В любом случае, с тех пор любые мои эмоциональные переживания сразу находили свое выражение в физическом самочувствии. Стоило только маме уехать из дома, оставив меня одну с бабушкой, как у меня поднималась температура до 40 градусов. К нам без конца моталась скорая, терапевты то и дело ставили пугающие диагнозы, пока, наконец, не приехал один мудрый доктор, который сказал бабушке: «У вас такой ребенок». Именно он объяснил бабушке, что это не ОРВИ и не ОРЗ, а ребенок, который скучает по своей маме.
В возрасте шести лет я могла довести себя до изнеможения, доставая саму себя вопросами о Вселенной. Мысли – если бы этого ничего не было, что бы было – иногда не давали мне спать сутками. В возрасте десяти лет я решила, что сказки невозможно взять на пустом месте, что рассказанное так или иначе существовало. Воображение работало так, что я начинала задыхаться, и чтобы найти ответы, погружалась в чтение.
Вообще, я в детстве любила книжки и мечтала стать археологом. Я и сегодня получаю огромное удовольствие от путешествий по замкам и развалинам, местам раскопок. В таких местах, как Рим, Флоренция, Стоунхедж, Афины, есть определенная энергия, которую я очень тонко чувствую.
Каждый год летом я проводила месяц у бабушки в Витебске и два месяца на даче у другой бабушки под Питером. Там был Дом культуры, кинотеатр, и каждый год мы с родителями ходили смотреть практически одни и те же фильмы. Из года в год нам показывали кино «Воскресный папа». Во время просмотра я держала маму и папу за руки и говорила: «Скажите, что у нас такого никогда не будет». Не знаю, почему ребенка в таком юном возрасте это так глубоко задевало, ведь в итоге так и случилось. Предчувствие, наверно. Потому что исходя из того, что я видела в семье, развод родителей был абсолютно неожиданным, как гром среди ясного неба. Я очень тяжело переживала расставание мамы и папы. Мне было десять лет, и, конечно, я по-другому воспринимала и до сих пор воспринимаю те события. Мама говорит, что их расставание было всем очевидно, но мы заложники наших воспоминаний. Наверно, это здорово, что при всех своих личных дрязгах, мое детство родители сделали счастливым.
И не только они. Мой дедушка по маме был очень строгим: и к бабушке, и к маме, и к ее сестре, ко всем, кроме меня. Наверно, это мой дар – переворачивать жизнь мужчин с ног на голову. Когда родилась я, дед, как и было положено в советскую пору, пришел забирать меня из роддома, посмотрел в мои глаза и сказал: «А можно я ее домой донесу?» Родственники удивились.

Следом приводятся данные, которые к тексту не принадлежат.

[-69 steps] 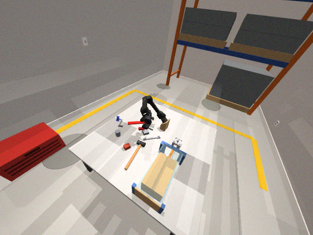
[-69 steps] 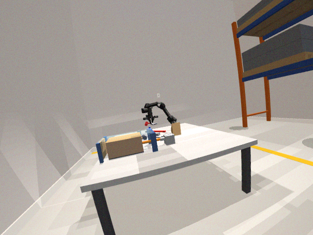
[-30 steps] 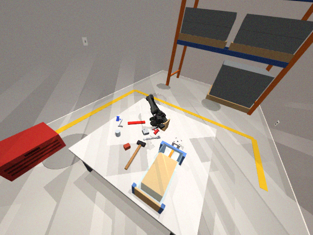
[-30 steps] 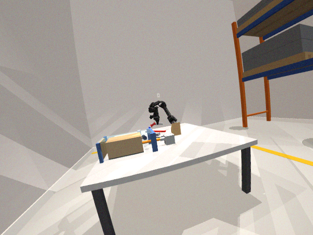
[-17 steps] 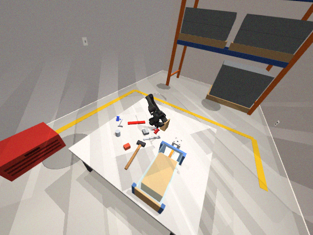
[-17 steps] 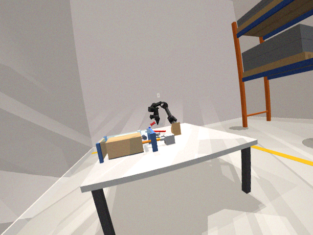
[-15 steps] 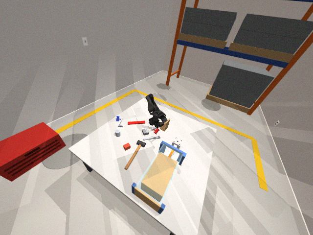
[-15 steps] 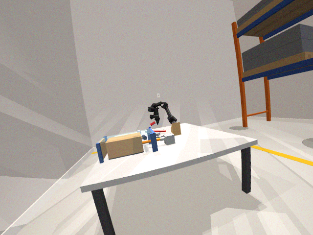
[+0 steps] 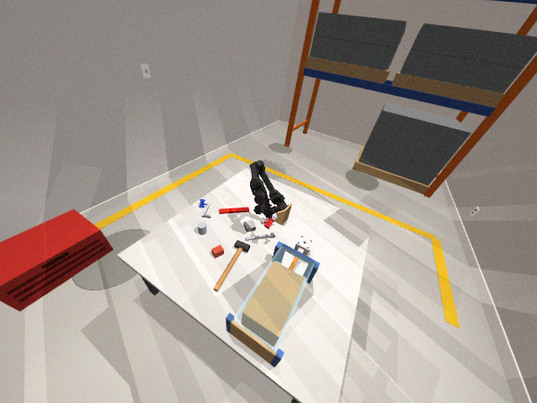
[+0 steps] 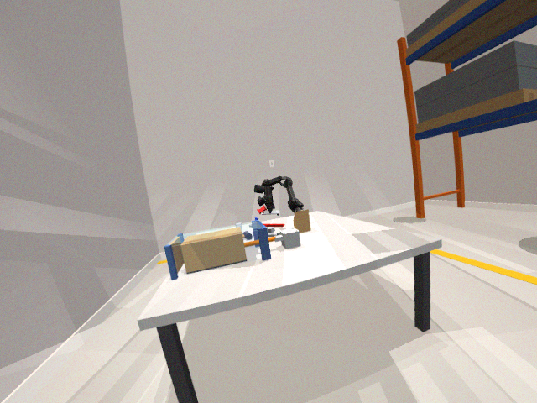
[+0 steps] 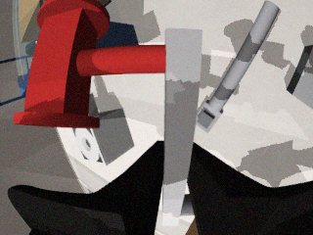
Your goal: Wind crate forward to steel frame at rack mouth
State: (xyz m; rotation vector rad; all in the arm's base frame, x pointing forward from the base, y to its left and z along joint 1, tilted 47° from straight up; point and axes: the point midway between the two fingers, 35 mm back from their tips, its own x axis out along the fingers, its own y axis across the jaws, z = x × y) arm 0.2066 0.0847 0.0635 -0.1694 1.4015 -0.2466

Еще больше они удивлялись, когда узнали, что дед гулял с коляской, занимался со мной, играл. Из каждой командировки он привозил мне подарки – баловал. Помню, как он поехал в Москву и, отстояв огромную очередь, достал мне игру «Электроника», где волк ловил куриные яйца. Но нашей общей с дедом страстью стало коллекционирование мишек. Он собирал значки и как-то взял меня с собой в клуб, где собирались такие же коллекционеры, чтобы обмениваться своими сокровищами. Пока мой дедушка говорил с каким-то приятелем, я заинтересовалась тем, что было у него выставлено, и увидела значок олимпийского мишки. «Хочу», – сказала я. Дедушка согласился достать значок, но мне приспичило именно сейчас. Естественно, его знакомый, увидев мой взгляд, заломил цену, а дед не смог мне отказать. Так началась история моих мишек. Я собирала их за счет дедушки, который терял «бриллианты» своей бесценной коллекции, лишь бы найти мне новый значок, а их было очень много – ведь к олимпиаде каждый поселок выпустил свою версию талисмана игр.

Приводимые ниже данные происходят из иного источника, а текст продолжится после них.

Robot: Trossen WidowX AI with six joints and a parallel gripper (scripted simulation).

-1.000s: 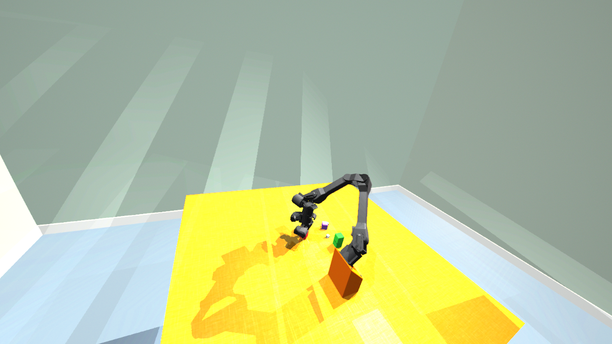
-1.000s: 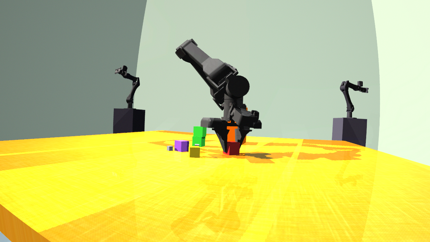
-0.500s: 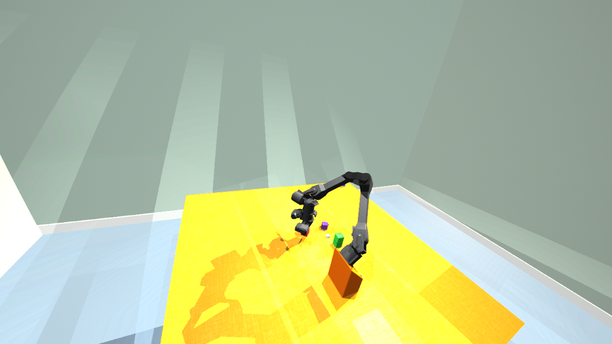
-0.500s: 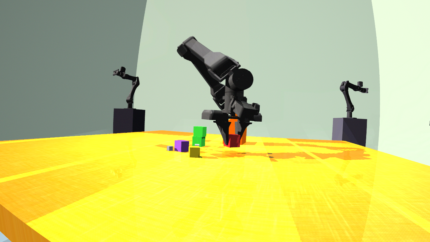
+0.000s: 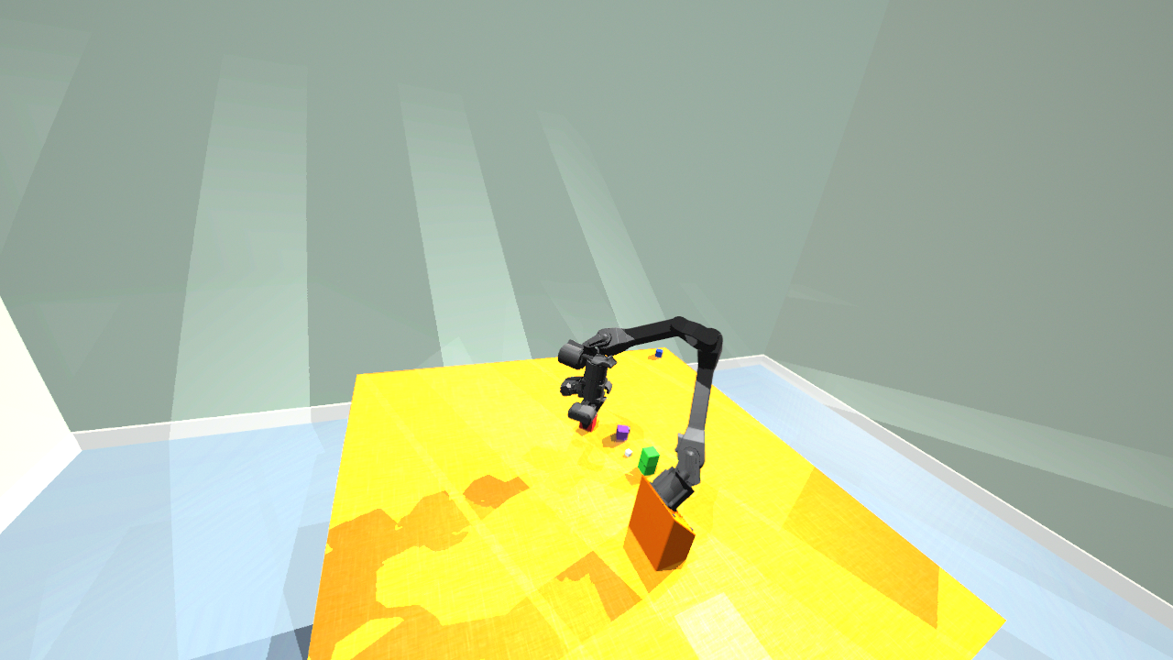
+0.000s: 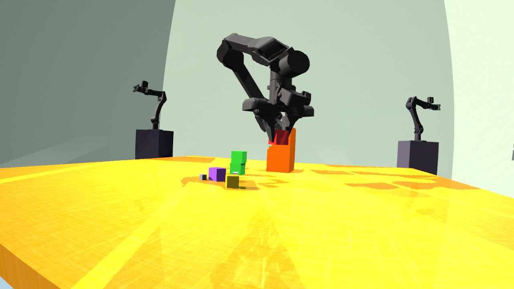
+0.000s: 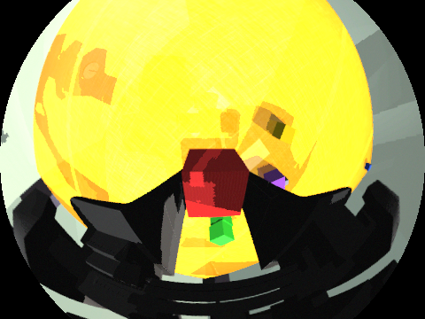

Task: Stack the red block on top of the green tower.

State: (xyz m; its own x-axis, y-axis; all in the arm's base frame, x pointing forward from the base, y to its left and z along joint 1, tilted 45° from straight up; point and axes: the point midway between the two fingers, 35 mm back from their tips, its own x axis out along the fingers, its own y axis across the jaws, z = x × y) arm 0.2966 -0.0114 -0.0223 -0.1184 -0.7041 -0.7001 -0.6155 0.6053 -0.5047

Ездить к бабушке и дедушке в Витебск вообще было очень весело, они так радовались моему приезду, что практически откармливали разной вкуснятиной и задаривали подарками. Каждое утро бабушка ездила на рынок, чтобы купить мне свежей клубники, готовила на завтрак блинчики с творогом, а потом в течение дня еще ходила за мной со свежими сливками и приговаривала: «Выпей сливок, ты такая худая!» Может быть, к ней я и приезжала худой, а вот обратно в Питер возвращалась колобком.
Несмотря на сложное дефицитное время, мы жили очень хорошо, были обеспеченной семьей, и так продолжалось до развода родителей. Я была разодетым сладким пупсом, самой модной девочкой во дворе – шубки, обувь на каблучках, красивый трикотаж. В доме не переводилось сладкое. Зайти в магазин и что-то купить, если, конечно, это что-то было в магазине, никогда не было проблемой.